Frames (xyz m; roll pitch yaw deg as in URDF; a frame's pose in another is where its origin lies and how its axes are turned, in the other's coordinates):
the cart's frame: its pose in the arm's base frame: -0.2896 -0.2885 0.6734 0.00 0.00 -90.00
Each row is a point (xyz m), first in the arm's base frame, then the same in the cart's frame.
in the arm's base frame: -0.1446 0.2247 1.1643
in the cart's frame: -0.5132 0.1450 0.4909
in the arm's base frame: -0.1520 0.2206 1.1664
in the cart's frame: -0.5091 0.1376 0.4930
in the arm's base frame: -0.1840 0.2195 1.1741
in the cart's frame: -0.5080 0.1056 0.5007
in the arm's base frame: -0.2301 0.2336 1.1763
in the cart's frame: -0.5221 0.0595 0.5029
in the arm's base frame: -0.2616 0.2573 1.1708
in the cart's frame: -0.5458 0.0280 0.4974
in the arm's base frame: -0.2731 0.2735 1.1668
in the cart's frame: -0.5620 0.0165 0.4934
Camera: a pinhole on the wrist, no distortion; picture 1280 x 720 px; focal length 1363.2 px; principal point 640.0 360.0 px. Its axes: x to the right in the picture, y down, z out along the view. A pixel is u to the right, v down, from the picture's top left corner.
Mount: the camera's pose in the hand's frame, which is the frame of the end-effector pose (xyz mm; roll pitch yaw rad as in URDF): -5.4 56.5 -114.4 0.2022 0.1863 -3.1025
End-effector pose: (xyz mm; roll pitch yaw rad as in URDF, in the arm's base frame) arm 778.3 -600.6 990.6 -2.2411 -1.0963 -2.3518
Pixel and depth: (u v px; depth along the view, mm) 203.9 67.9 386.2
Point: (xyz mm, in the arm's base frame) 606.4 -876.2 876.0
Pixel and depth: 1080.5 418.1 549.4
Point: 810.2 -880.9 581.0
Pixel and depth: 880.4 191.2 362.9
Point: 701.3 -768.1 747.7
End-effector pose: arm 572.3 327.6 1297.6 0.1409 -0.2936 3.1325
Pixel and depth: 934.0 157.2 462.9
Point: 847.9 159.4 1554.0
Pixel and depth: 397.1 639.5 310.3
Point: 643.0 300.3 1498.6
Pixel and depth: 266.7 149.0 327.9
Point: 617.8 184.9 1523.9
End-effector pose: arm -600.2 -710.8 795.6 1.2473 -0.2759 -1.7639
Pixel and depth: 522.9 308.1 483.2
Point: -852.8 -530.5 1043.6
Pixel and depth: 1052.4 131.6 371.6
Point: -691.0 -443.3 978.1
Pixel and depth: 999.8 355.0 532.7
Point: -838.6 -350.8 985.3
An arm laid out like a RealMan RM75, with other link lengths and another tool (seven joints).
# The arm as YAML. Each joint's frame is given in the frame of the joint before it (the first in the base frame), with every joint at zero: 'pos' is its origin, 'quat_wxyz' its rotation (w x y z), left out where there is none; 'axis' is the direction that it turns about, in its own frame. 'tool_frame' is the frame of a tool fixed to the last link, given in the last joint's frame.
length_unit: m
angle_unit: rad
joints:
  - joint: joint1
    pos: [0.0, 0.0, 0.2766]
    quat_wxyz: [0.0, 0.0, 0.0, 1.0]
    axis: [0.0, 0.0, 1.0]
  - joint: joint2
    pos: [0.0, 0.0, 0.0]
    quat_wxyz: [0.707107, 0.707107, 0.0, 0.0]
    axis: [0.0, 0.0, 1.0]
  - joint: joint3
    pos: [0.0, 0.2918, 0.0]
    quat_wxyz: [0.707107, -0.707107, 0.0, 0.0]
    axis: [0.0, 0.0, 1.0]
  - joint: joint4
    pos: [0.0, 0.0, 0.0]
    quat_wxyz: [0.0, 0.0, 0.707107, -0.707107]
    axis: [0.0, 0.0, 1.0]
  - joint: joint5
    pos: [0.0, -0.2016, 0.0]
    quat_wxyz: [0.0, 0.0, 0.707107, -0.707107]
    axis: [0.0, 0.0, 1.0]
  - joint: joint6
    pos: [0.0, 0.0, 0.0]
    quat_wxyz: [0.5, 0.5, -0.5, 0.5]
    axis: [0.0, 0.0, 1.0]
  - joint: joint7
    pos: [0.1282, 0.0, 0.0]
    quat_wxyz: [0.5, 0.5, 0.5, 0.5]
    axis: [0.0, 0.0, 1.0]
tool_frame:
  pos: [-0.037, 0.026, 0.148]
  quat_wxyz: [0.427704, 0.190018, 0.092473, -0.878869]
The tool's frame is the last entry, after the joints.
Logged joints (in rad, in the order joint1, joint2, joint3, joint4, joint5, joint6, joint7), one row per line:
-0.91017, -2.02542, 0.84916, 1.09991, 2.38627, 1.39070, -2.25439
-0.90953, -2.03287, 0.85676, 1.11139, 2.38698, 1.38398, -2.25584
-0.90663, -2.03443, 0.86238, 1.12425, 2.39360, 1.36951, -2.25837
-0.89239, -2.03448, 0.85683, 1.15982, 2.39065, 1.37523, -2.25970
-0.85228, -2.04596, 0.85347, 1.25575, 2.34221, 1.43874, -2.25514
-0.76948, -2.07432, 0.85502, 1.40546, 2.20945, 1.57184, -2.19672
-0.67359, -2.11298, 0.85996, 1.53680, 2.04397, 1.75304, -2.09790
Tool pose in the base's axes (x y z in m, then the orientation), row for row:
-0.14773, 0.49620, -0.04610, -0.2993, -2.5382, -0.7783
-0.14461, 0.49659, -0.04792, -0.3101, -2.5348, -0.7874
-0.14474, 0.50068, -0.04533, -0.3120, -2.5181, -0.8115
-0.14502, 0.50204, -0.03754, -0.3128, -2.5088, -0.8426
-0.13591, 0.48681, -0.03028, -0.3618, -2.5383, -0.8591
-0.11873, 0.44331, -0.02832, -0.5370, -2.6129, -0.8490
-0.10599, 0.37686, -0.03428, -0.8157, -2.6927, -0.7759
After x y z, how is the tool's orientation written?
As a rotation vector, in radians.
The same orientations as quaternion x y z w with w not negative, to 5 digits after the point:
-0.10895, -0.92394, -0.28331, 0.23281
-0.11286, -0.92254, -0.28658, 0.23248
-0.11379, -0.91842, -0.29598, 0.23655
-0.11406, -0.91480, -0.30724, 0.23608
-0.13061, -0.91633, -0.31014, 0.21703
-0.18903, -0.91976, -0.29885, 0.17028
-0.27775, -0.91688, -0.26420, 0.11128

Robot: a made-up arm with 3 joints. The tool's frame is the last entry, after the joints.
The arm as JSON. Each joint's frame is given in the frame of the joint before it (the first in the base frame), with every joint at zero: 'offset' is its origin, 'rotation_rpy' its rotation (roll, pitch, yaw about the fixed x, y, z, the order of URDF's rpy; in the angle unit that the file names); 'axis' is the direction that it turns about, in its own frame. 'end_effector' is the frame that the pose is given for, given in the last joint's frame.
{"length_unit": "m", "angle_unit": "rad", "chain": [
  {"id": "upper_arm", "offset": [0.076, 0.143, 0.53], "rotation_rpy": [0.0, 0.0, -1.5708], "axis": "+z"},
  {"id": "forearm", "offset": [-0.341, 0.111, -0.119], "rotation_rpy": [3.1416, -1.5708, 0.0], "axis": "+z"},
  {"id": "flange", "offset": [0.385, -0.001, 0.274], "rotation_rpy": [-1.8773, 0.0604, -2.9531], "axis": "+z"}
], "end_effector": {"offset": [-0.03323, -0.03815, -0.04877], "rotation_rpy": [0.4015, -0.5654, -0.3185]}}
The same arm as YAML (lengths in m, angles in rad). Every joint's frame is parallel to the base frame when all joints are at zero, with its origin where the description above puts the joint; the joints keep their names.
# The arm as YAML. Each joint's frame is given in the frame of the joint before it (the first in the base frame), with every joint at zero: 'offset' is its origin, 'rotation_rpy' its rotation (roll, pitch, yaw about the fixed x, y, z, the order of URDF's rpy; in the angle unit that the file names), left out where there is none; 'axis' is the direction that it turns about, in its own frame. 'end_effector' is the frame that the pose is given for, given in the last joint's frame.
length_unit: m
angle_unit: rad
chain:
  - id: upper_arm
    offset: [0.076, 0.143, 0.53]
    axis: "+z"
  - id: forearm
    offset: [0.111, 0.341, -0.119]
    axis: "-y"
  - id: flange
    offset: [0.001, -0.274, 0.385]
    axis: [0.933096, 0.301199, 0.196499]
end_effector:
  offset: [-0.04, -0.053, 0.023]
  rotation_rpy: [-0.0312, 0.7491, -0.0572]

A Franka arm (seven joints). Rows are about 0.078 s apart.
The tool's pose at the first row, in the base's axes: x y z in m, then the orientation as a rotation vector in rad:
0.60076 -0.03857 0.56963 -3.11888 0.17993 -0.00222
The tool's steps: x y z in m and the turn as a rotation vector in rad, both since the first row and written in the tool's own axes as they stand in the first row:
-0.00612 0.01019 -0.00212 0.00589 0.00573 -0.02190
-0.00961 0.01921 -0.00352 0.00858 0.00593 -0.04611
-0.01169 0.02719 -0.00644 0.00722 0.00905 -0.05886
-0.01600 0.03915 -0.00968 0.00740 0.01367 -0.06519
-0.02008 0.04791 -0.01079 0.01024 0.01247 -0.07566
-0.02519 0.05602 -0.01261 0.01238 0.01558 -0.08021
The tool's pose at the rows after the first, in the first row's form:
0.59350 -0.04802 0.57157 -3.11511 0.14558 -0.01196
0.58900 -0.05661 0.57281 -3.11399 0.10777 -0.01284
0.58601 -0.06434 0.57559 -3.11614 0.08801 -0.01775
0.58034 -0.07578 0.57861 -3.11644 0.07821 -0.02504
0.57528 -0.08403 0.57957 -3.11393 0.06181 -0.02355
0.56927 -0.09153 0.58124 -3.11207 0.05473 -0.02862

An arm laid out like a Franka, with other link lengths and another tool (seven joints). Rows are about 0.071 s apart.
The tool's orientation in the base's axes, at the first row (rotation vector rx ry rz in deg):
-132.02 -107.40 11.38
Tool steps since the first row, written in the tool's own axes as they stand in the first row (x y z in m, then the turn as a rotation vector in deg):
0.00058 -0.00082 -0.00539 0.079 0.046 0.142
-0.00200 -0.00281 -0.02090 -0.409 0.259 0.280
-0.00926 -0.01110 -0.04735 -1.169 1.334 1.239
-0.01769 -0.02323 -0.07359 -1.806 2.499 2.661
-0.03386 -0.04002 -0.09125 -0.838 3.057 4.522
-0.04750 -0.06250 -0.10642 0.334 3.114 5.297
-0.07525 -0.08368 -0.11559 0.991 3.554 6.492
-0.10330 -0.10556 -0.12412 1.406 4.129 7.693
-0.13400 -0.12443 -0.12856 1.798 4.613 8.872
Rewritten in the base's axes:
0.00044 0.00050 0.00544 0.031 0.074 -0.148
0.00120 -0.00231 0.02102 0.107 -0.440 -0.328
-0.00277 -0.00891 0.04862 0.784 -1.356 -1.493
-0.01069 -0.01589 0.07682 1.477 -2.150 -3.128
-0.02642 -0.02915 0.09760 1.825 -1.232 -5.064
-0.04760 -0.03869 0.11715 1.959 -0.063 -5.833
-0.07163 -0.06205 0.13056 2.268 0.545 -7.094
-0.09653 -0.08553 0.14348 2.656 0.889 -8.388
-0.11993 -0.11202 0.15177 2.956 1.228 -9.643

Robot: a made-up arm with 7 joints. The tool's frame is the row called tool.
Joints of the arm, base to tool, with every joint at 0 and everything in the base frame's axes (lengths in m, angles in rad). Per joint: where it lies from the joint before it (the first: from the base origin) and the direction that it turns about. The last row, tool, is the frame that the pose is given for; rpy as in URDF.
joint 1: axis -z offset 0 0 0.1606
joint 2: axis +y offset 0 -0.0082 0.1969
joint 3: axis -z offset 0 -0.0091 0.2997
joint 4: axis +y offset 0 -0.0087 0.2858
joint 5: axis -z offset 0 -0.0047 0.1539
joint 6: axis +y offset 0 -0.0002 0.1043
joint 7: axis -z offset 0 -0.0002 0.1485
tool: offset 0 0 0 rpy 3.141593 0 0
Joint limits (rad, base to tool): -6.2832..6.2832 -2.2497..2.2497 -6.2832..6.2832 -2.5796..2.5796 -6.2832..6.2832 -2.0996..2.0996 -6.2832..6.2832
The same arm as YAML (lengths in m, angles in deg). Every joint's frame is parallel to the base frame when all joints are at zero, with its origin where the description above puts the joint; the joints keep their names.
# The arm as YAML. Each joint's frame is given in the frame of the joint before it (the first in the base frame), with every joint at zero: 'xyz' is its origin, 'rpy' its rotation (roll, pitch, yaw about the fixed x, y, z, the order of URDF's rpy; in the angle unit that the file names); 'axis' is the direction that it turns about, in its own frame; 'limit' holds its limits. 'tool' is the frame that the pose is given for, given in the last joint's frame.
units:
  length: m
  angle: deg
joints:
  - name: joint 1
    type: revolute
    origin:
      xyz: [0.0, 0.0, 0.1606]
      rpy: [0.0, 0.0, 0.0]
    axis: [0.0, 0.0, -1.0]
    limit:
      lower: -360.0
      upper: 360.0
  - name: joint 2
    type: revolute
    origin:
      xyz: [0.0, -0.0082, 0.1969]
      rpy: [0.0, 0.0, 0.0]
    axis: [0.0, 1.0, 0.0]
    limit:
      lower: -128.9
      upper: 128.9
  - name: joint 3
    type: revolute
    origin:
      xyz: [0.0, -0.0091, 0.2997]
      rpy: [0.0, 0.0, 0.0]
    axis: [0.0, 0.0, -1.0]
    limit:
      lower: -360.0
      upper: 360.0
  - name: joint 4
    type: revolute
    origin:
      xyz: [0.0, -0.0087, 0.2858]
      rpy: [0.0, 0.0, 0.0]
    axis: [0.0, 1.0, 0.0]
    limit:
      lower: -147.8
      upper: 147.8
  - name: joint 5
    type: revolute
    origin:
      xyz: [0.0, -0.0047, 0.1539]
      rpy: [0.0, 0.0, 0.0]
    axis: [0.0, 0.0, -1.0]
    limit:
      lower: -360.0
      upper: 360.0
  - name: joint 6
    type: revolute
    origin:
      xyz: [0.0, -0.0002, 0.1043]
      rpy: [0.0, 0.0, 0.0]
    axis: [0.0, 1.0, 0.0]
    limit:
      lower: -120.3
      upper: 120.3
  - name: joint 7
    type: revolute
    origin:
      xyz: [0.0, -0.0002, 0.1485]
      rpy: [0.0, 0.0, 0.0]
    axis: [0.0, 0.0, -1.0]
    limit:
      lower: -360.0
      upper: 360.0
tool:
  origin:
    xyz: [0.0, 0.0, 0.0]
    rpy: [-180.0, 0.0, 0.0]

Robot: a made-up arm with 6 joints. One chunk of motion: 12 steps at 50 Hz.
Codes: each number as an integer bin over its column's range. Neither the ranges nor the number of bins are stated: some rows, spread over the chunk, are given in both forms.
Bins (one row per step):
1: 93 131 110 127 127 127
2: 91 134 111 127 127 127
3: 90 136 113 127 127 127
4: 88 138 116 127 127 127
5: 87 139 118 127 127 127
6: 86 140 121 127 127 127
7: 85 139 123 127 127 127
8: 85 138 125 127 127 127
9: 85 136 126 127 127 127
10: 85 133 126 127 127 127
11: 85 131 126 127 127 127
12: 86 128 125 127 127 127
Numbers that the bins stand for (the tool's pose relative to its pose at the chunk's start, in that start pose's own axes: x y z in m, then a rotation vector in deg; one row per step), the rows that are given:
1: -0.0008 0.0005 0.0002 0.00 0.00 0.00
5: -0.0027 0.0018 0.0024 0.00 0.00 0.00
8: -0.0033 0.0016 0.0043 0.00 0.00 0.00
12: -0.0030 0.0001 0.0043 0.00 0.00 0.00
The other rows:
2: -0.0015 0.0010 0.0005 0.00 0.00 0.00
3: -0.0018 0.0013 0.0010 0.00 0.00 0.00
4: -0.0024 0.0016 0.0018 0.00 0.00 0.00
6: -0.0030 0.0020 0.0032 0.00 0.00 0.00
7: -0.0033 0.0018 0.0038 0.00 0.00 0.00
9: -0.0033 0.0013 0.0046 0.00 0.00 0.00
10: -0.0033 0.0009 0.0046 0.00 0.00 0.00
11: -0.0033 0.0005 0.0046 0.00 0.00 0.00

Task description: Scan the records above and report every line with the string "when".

Written answer:
The same arm as YAML (lengths in m, angles in rad). Every joint's frame is parallel to the base frame when all joints are at zero, with its origin where the description above puts the joint; the joints keep their names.
The same arm as YAML (lengths in m, angles in deg). Every joint's frame is parallel to the base frame when all joints are at zero, with its origin where the description above puts the joint; the joints keep their names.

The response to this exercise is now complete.